Task description:
Go through the listing below and count each line with the word "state" in it; return only the count.
*** Opening of Input data ***
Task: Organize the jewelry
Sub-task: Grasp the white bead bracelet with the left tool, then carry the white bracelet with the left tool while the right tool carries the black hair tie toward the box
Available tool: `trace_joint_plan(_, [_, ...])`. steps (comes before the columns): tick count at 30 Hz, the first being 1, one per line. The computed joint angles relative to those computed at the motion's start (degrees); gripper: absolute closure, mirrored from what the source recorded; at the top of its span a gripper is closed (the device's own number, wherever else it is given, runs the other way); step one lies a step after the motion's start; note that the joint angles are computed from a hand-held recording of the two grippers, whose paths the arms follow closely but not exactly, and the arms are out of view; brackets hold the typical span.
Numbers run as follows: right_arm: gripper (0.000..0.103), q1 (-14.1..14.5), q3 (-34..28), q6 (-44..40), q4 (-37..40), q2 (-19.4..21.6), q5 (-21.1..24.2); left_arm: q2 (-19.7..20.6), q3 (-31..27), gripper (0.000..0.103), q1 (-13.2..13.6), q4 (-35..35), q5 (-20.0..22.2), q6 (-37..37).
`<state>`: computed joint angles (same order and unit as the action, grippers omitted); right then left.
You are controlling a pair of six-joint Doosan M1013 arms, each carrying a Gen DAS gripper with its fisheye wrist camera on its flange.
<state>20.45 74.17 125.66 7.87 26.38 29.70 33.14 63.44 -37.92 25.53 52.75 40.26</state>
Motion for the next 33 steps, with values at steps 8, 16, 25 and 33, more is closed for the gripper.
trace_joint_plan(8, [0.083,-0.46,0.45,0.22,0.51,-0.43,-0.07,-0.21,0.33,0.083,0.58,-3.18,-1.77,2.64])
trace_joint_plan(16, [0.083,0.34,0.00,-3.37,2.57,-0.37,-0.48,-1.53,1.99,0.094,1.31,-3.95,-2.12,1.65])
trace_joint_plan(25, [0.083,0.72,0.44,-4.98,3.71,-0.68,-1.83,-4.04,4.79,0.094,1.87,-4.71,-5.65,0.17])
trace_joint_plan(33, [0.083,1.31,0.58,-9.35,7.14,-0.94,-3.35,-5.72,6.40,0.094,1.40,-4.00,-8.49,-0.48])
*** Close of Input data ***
Exercise solution:
2